* **Description of the task**:
Reproduce each line of the material exactly, minus any picture.

* **Records provided**:
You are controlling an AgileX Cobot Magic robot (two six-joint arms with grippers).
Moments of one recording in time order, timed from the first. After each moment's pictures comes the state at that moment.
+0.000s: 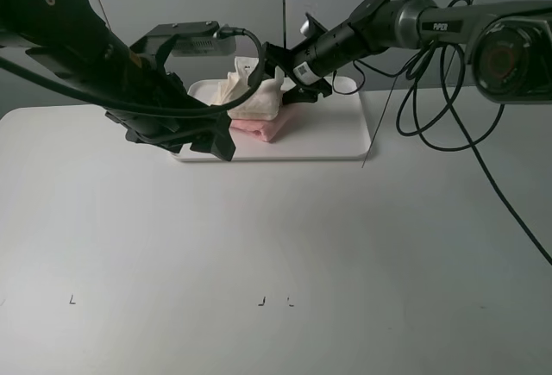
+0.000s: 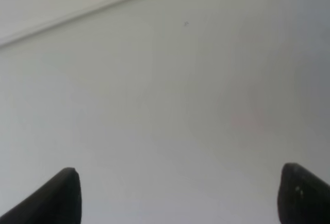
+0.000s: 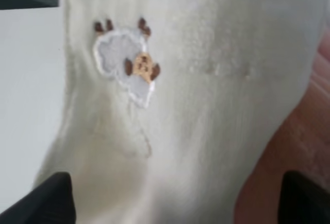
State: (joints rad) left arm -0.57 1.65 -1.07 -0.20 0.58 -0.02; right arm 0.31 2.54 -2.10 0.90 0.81 -0.33
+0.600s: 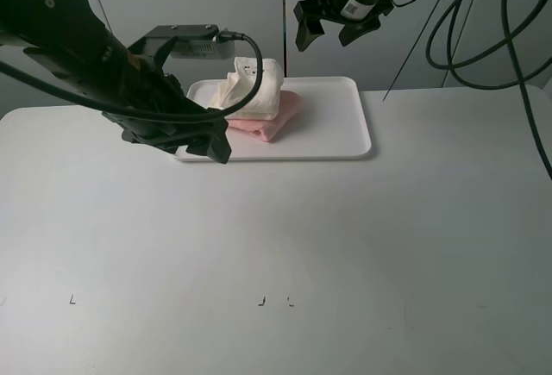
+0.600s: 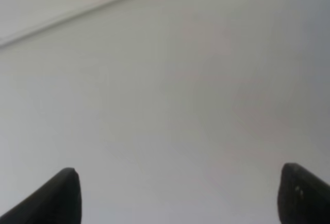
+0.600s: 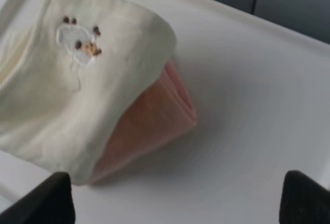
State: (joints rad) left arm -0.57 1.64 -1.06 -0.14 0.60 -0.06; right arm 0.31 2.25 -2.07 0.23 0.99 -0.18
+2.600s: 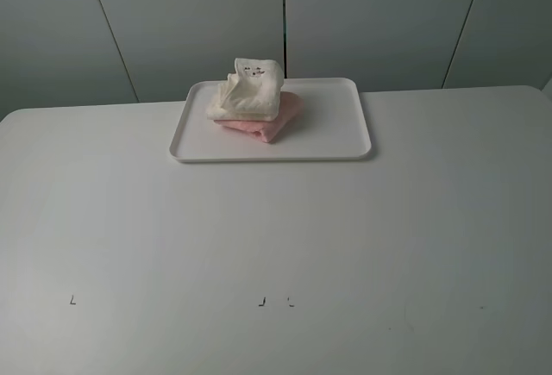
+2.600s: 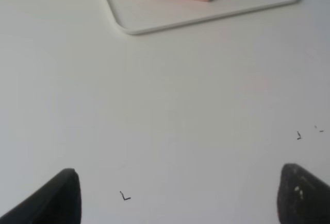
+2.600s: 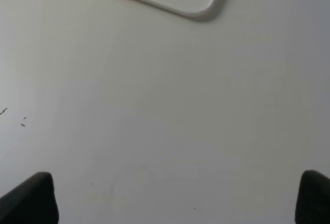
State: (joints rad) left arm -0.57 0.01 -0.55 0.10 1.16 -0.24; right arm 0.31 0.21 -0.56 0.09 1.16 -0.11
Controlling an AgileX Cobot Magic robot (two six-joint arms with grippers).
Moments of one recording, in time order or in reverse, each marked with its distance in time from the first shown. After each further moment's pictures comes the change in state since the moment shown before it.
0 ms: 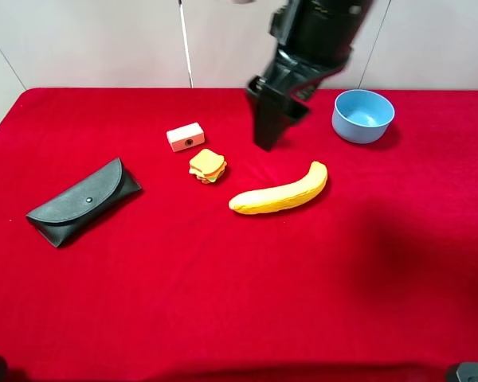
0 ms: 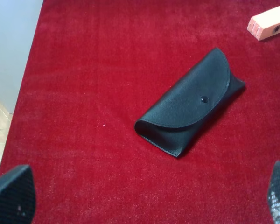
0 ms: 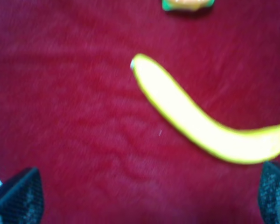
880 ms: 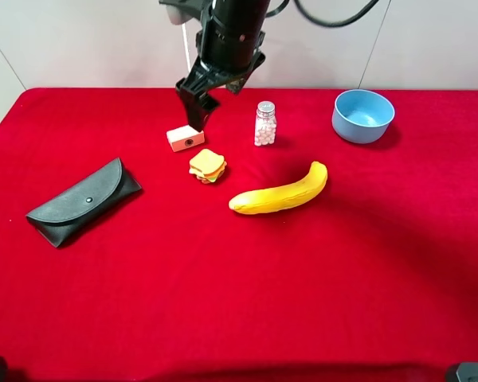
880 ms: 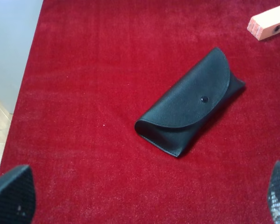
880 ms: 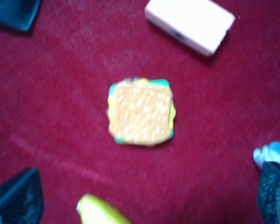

* **Result of the task**:
You are controlling an AgileX Cobot Magic robot (two six-joint arms with grippers).
Moments of one recording in time order, timed from the first. After each moment's pictures comes the state at that moment.
+0.000s: 
+0.000s: 
+0.000s: 
State: (joints rad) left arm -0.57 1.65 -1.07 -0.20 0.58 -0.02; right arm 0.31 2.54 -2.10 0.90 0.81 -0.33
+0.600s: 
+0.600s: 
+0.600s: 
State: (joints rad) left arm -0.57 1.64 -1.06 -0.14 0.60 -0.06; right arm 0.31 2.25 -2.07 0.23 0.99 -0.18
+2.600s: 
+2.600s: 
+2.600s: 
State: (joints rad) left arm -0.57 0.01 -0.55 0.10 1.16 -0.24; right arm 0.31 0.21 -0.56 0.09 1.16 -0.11
Controlling an AgileX Cobot Magic robot (two six-joint arms with grippers).
Moments of one recording, in time order or in reverse, each marked with its distance in time from the first shown. After each further moment's pictures comes the change in state since the moment shown before it.
0 ms: 
0 ms: 
0 ms: 
880 ms: 
880 ms: 
880 ms: 

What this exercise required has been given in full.